Exercise objective – Beginning at the line containing "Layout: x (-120", repeat each line below exactly up to and including the line containing "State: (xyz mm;". Do not repeat the pictures.

----

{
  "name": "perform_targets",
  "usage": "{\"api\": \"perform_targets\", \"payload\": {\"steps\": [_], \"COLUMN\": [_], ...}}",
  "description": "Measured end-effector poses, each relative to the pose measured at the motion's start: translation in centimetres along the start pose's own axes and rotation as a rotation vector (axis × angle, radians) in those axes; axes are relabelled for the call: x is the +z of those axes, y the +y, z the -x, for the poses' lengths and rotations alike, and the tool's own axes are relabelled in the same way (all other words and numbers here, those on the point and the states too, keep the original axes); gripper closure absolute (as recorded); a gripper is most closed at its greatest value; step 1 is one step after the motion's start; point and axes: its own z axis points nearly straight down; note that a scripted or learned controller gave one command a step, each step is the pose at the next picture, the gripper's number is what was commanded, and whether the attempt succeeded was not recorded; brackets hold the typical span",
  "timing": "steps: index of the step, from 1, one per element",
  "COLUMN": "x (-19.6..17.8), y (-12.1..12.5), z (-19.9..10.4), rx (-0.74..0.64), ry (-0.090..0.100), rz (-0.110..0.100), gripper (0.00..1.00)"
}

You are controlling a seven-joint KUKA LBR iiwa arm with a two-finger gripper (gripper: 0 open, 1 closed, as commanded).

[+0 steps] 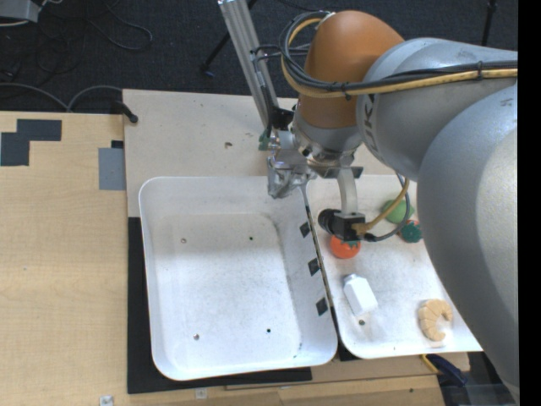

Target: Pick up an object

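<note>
Glossy white bins [220, 311]; the right one [393, 290] holds a round orange ball [342, 247], white block [359, 295], tan croissant [434, 320]; the arm [456, 134] has an unreadable grip.

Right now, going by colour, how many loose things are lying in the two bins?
orange-red ball: 1
green piece: 1
white block: 1
tan pastry-shaped piece: 1
Total: 4, all in the bin nearer the arm.
</note>
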Motion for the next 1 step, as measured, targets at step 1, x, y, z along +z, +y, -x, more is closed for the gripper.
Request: {"api": "perform_targets", "payload": {"steps": [1], "x": [0.07], "y": [-0.09], "z": [0.12], "rx": [-0.002], "ry": [-0.003], "rz": [-0.003], "gripper": [0.0]}}
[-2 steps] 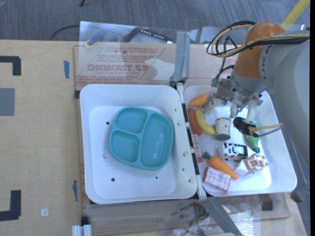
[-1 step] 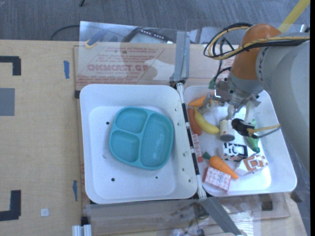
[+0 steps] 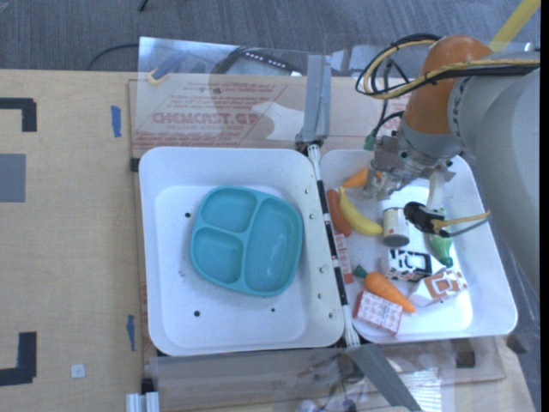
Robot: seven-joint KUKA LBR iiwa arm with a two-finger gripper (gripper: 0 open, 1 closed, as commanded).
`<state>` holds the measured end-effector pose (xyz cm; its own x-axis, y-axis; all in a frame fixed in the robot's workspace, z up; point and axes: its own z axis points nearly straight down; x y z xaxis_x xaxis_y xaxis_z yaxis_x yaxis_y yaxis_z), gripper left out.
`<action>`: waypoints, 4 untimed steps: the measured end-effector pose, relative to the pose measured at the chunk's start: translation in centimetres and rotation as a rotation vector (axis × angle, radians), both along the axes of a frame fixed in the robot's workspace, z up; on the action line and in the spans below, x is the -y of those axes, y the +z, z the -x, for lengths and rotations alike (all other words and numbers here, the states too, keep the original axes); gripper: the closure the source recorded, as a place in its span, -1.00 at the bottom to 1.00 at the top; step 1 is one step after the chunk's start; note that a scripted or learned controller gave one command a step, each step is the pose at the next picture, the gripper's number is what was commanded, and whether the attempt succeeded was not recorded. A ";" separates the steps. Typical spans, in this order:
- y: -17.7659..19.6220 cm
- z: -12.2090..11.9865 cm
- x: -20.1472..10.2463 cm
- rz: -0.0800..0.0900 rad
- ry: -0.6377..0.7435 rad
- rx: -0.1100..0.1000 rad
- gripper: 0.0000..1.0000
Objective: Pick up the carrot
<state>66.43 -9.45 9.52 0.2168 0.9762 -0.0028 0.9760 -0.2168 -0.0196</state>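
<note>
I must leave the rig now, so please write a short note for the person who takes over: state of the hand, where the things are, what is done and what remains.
Hand: over the far part of the right bin, above the banana; open or shut cannot be told, and nothing is seen in it.
Carrot: lying in the near part of the right bin, beside a red-and-white box, apart from the hand.
Left bin: holds a blue divided plate.
Done: nothing yet; the carrot is not grasped.
Left: bring the hand to the carrot, grasp, lift.
</note>
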 end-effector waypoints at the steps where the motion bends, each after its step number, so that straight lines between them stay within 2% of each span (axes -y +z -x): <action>1: -0.2 0.2 0.1 0.001 -0.001 -0.008 -1.00; 2: 0.7 0.1 0.0 0.000 0.000 -0.007 1.00; 3: 0.6 1.3 1.6 0.004 -0.288 0.013 1.00; 4: -0.9 0.2 0.4 0.008 -0.201 0.000 1.00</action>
<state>66.19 -9.87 8.66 0.4072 0.9133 -0.0101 0.9131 -0.4073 -0.0176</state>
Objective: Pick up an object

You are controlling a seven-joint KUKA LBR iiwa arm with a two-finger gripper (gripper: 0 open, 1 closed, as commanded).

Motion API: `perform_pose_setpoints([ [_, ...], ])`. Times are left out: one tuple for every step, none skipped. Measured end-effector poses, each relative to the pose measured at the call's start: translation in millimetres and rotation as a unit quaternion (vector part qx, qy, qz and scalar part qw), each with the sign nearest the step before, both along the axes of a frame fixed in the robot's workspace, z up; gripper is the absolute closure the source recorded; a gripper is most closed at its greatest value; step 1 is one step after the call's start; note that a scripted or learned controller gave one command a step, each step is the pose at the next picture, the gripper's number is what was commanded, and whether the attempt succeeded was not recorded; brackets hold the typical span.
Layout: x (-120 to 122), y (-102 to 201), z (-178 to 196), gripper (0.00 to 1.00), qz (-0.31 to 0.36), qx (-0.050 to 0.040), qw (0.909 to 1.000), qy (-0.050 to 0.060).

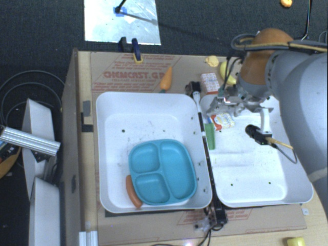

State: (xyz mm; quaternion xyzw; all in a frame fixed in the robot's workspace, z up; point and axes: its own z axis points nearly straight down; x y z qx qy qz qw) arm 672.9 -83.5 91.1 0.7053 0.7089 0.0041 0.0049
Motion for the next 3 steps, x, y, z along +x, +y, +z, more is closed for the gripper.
perform_pose_setpoints([
  [-18.7,-0.1,1.0,0.0,-0.002,-0.0005,1.0,-0.004],
  [-32.8,-2.8,1.2,0.0,-0.003,-0.0004,1.0,-0.005],
  [-30.8,-3.7,13.7,1.0,-0.002,-0.0016,1.0,-0.008],
])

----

Exercise output –
Layout: x (-120 to 122), y (-102 to 201), z (-178 to 196), gripper (0.00 to 1.00), qz (-0.31 to 0.36), qx (-0.050 to 0.040), qw (0.909 to 1.000), qy (-0.050 to 0.060).


State: (xyz mm; quaternion xyzw; all in a frame fixed in the robot's workspace, z up; point and axes: its own z axis points nearly straight down; x y z qx qy qz qw) arm 672.9 -83.5 91.1 0.7053 0.7089 0.0041 0.0049

That's the full output for the exercise.